**What you have to do:** Write out each record a second time, exactly.

---

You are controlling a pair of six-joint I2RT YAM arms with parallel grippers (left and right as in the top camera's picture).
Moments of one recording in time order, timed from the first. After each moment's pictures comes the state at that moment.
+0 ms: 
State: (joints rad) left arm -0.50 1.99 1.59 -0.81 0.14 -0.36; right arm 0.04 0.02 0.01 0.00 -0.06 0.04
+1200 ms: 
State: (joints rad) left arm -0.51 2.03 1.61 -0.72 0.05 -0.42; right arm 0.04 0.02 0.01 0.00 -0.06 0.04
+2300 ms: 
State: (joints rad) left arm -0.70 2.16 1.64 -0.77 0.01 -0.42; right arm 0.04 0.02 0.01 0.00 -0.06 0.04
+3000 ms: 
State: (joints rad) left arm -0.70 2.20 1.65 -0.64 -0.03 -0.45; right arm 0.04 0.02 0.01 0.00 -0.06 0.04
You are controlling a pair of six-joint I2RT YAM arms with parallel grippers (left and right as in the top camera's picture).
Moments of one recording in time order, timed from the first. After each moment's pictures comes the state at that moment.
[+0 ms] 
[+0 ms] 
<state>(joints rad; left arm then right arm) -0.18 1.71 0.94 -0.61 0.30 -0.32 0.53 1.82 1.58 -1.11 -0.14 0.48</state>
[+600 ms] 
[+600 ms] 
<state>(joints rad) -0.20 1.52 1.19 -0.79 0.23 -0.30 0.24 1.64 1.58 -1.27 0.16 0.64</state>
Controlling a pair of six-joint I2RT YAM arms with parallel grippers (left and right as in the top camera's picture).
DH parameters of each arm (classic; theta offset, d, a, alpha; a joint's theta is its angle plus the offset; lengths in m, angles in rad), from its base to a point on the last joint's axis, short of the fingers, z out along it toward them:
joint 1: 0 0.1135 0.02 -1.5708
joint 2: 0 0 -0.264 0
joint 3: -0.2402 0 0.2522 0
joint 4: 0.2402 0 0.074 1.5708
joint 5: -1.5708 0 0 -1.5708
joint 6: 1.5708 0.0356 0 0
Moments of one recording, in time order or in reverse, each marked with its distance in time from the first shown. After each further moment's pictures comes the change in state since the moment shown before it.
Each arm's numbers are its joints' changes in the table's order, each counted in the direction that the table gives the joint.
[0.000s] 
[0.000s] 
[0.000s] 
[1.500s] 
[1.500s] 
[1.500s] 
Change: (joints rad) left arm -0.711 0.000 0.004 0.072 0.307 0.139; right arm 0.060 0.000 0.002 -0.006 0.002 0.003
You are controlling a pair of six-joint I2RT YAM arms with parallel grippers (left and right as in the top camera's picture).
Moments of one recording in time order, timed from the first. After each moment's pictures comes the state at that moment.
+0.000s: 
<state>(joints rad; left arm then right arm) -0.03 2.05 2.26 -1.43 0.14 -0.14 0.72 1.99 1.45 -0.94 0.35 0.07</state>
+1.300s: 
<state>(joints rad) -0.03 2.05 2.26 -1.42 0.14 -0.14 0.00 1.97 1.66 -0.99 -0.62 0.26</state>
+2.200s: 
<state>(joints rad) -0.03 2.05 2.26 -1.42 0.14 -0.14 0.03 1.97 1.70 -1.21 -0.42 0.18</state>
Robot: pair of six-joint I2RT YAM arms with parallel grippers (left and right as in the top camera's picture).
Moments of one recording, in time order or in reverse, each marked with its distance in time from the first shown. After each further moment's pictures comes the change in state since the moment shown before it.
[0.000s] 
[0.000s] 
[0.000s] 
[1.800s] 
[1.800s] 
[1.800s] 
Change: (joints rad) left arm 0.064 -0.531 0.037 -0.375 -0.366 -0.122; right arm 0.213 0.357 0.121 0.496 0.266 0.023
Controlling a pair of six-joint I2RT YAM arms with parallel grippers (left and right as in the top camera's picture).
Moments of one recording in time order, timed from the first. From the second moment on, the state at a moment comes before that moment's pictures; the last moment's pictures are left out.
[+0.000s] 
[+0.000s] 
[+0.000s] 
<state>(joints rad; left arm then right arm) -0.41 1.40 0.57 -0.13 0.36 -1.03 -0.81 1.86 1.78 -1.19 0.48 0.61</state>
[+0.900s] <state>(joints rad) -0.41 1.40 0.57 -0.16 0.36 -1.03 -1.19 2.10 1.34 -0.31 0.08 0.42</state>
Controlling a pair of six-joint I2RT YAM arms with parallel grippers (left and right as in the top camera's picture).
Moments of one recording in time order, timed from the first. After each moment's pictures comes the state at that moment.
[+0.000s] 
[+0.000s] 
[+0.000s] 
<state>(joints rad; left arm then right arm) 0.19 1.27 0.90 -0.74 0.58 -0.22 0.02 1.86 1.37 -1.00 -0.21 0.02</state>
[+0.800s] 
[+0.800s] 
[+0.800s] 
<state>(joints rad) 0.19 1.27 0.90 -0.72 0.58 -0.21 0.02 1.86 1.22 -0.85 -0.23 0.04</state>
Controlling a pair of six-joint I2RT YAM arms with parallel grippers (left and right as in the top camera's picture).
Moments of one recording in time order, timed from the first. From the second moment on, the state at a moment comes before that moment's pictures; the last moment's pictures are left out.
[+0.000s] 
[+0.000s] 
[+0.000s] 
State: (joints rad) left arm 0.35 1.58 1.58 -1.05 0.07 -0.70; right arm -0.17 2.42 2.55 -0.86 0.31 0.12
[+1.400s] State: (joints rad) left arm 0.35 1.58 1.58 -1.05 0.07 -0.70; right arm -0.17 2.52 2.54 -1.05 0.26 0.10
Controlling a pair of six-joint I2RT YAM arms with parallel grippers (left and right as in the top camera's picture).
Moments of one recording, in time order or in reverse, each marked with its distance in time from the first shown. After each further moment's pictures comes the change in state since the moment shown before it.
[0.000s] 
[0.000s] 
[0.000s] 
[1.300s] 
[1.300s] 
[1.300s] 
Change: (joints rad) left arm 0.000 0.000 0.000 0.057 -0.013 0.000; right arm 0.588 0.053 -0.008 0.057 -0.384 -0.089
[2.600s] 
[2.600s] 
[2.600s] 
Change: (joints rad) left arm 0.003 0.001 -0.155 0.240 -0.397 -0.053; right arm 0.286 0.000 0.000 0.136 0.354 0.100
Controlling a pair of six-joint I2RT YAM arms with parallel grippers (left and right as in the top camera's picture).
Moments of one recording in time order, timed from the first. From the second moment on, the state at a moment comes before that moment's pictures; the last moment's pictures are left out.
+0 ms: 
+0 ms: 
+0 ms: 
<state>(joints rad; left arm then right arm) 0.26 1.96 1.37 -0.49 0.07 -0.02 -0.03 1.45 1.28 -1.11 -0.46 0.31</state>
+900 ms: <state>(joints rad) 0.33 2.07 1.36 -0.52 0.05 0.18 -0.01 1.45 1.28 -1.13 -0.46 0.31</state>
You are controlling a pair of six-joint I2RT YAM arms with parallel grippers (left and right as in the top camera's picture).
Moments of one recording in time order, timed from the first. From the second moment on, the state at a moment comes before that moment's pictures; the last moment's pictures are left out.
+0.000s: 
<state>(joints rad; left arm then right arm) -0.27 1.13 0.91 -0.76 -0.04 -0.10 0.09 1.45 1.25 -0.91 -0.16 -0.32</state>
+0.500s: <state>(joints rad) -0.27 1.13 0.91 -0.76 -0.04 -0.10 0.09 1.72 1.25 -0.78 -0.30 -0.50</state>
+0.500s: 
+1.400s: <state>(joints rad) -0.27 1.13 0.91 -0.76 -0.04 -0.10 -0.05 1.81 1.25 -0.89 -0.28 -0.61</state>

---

**Exercise solution:**
You are controlling a pair of six-joint I2RT YAM arms with parallel grippers (left and right as in the top camera's picture).
Moments of one recording in time order, timed from the first. After each moment's pictures comes the state at that moment.
+0 ms: 
State: (joints rad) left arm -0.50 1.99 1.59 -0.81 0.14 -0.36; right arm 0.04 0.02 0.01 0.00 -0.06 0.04
+1200 ms: 
State: (joints rad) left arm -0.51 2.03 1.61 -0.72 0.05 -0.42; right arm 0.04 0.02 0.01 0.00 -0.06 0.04
+2300 ms: 
State: (joints rad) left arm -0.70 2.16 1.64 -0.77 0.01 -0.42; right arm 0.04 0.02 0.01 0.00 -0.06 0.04
+3000 ms: 
State: (joints rad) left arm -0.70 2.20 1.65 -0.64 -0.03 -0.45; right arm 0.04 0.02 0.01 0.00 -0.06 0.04
You are controlling a pair of six-joint I2RT YAM arms with parallel grippers (left and right as in the top camera's picture).
Moments of one recording in time order, timed from the first. After each moment's pictures comes the state at that moment.
[+0 ms] 
[+0 ms] 
<state>(joints rad; left arm then right arm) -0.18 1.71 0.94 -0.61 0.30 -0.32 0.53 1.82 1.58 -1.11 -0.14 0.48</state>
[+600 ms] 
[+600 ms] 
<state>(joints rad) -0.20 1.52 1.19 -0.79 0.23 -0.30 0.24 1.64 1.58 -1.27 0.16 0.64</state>
Controlling a pair of six-joint I2RT YAM arms with parallel grippers (left and right as in the top camera's picture).
DH parameters of each arm (classic; theta offset, d, a, alpha; a joint's theta is its angle plus the offset; lengths in m, angles in rad), from its base to a point on the last joint's axis, short of the fingers, z out along it toward them:
joint 1: 0 0.1135 0.02 -1.5708
joint 2: 0 0 -0.264 0
joint 3: -0.2402 0 0.2522 0
joint 4: 0.2402 0 0.074 1.5708
joint 5: -1.5708 0 0 -1.5708
joint 6: 1.5708 0.0356 0 0
Moments of one recording, in time order or in reverse, each marked with its distance in time from the first shown. After each further moment's pictures comes the change in state since the moment shown before it.
Each arm's numbers are its joints' changes in the table's order, each counted in the direction that the table gives the joint.
[0.000s] 
[0.000s] 
[0.000s] 
[1.500s] 
[1.500s] 
[1.500s] 
Change: (joints rad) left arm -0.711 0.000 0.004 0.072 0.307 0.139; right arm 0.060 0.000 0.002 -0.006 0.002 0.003
You are controlling a pair of six-joint I2RT YAM arms with parallel grippers (left and right as in the top camera's picture).
Moments of one recording in time order, timed from the first. After each moment's pictures comes the state at that moment.
+0.000s: 
<state>(joints rad; left arm then right arm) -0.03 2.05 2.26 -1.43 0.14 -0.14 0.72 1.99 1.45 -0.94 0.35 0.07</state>
+1.300s: 
<state>(joints rad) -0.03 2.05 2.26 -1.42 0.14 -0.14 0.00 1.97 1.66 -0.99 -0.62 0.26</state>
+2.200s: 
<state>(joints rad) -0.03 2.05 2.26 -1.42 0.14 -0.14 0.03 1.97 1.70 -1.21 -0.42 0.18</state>
Robot: pair of six-joint I2RT YAM arms with parallel grippers (left and right as in the top camera's picture).
Moments of one recording, in time order or in reverse, each marked with its distance in time from the first shown. After each further moment's pictures comes the change in state since the moment shown before it.
[0.000s] 
[0.000s] 
[0.000s] 
[1.800s] 
[1.800s] 
[1.800s] 
Change: (joints rad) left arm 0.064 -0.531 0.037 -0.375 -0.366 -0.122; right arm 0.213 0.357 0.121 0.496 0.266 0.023
Controlling a pair of six-joint I2RT YAM arms with parallel grippers (left and right as in the top camera's picture).
Moments of one recording in time order, timed from the first. From the second moment on, the state at a moment comes before that moment's pictures; the last moment's pictures are left out.
[+0.000s] 
[+0.000s] 
[+0.000s] 
<state>(joints rad; left arm then right arm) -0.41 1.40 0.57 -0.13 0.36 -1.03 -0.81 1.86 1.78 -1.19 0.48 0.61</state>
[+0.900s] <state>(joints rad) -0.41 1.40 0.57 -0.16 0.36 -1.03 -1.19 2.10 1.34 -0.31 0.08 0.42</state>
Controlling a pair of six-joint I2RT YAM arms with parallel grippers (left and right as in the top camera's picture).
Moments of one recording in time order, timed from the first. After each moment's pictures comes the state at that moment.
[+0.000s] 
[+0.000s] 
[+0.000s] 
<state>(joints rad; left arm then right arm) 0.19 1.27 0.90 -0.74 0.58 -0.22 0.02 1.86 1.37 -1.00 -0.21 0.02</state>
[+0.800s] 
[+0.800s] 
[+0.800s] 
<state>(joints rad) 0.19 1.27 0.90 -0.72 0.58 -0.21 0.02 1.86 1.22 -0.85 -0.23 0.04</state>
Controlling a pair of six-joint I2RT YAM arms with parallel grippers (left and right as in the top camera's picture).
Moments of one recording in time order, timed from the first. From the second moment on, the state at a moment comes before that moment's pictures; the last moment's pictures are left out.
[+0.000s] 
[+0.000s] 
[+0.000s] 
State: (joints rad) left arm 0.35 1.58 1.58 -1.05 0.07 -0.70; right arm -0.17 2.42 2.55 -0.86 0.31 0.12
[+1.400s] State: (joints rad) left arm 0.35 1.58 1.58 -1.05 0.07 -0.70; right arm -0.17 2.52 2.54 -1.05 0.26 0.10
Controlling a pair of six-joint I2RT YAM arms with parallel grippers (left and right as in the top camera's picture).
Moments of one recording, in time order or in reverse, each marked with its distance in time from the first shown. After each further moment's pictures comes the change in state since the moment shown before it.
[0.000s] 
[0.000s] 
[0.000s] 
[1.300s] 
[1.300s] 
[1.300s] 
Change: (joints rad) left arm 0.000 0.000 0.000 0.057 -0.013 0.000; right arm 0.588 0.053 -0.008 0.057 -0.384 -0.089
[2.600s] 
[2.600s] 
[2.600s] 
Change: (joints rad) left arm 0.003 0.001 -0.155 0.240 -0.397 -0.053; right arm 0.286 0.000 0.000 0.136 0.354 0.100
Controlling a pair of six-joint I2RT YAM arms with parallel grippers (left and right as in the top camera's picture).
Moments of one recording in time order, timed from the first. From the second moment on, the state at a moment comes before that moment's pictures; the last moment's pictures are left out.
+0 ms: 
+0 ms: 
+0 ms: 
<state>(joints rad; left arm then right arm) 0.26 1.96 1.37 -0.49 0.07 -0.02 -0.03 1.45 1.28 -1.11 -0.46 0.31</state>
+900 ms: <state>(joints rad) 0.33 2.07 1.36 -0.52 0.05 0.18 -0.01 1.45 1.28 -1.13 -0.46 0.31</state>
You are controlling a pair of six-joint I2RT YAM arms with parallel grippers (left and right as in the top camera's picture).
Moments of one recording in time order, timed from the first. From the second moment on, the state at a moment comes before that moment's pictures; the last moment's pictures are left out.
+0.000s: 
<state>(joints rad; left arm then right arm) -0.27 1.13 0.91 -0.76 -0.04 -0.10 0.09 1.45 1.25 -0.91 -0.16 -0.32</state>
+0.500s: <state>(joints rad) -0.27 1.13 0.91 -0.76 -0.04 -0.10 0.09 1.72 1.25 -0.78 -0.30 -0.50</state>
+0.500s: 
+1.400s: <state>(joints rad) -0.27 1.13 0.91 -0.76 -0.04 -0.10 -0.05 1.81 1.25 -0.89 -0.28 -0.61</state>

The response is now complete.